■ **TASK TO COMPLETE**:
Starting at the line with "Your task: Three", retype every remaining line of the records exactly. Do not include pictures.

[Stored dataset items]
◆ ◆ ◆ ◆ ◆ ◆ ◆
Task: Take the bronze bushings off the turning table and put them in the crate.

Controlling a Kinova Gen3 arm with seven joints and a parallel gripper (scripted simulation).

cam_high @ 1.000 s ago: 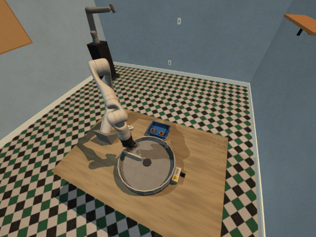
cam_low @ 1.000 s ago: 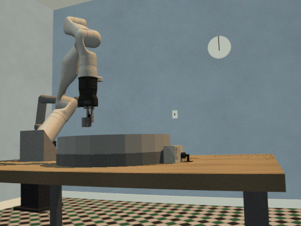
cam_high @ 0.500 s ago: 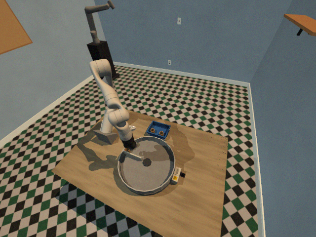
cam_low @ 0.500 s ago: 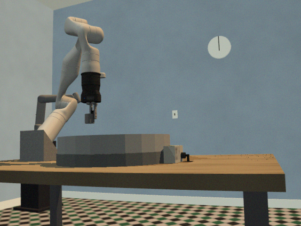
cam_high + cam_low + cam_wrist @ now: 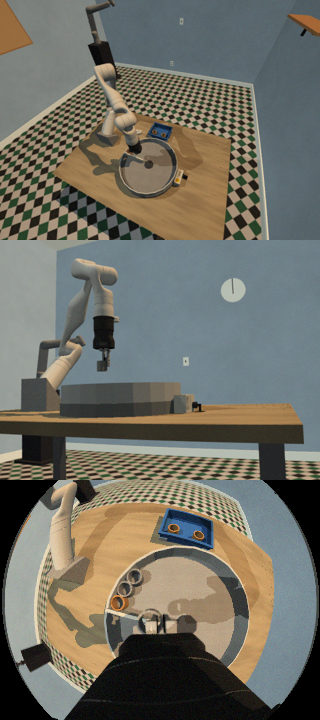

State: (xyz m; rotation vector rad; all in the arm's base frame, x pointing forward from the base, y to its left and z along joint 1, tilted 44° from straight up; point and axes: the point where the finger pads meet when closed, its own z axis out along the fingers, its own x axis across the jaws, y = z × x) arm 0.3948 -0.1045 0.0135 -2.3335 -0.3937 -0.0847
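Now: hand 8 cm short of the grey turning table, 1 cm to the left of it and 14 cm above it. Also, from my hand: blue crate 1 cm ahead, 32 cm to the left, 16 cm below.
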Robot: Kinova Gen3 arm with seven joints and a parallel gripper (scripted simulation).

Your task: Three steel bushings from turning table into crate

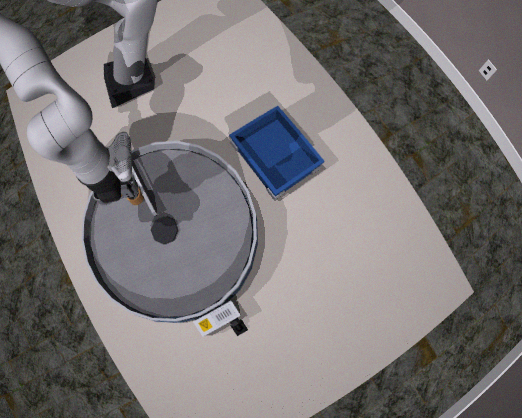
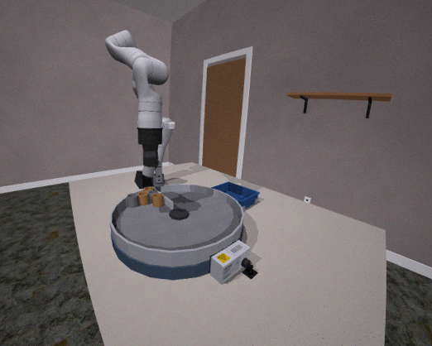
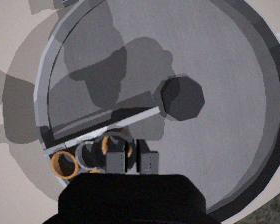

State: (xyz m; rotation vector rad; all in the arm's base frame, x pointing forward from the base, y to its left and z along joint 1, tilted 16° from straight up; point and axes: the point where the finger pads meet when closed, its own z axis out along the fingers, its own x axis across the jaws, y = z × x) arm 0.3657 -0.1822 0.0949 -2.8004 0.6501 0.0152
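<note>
Right now the blue crate is 7 cm ahead of my hand, 35 cm to the left of it and 14 cm below it. Also, from my hand: turning table 9 cm ahead, 2 cm to the left, 11 cm below.
</note>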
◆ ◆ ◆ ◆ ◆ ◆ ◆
■ **OUTPUT FOR THIS TASK**:
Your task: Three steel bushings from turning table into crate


State: (xyz m; rotation vector rad; all in the arm's base frame, x pointing forward from the base, y to its left and z along joint 1, tilted 16° from straight up; point and axes: the point where the finger pads meet when closed, its own z axis out along the fingers, its own x axis across the jaws, y = z × x) arm 0.3657 -0.1822 0.0949 -2.8004 0.6501 0.0152
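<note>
Right now the blue crate is 7 cm ahead of my hand, 35 cm to the left of it and 14 cm below it. Also, from my hand: turning table 9 cm ahead, 2 cm to the left, 11 cm below.
</note>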

Output for this exercise is now complete.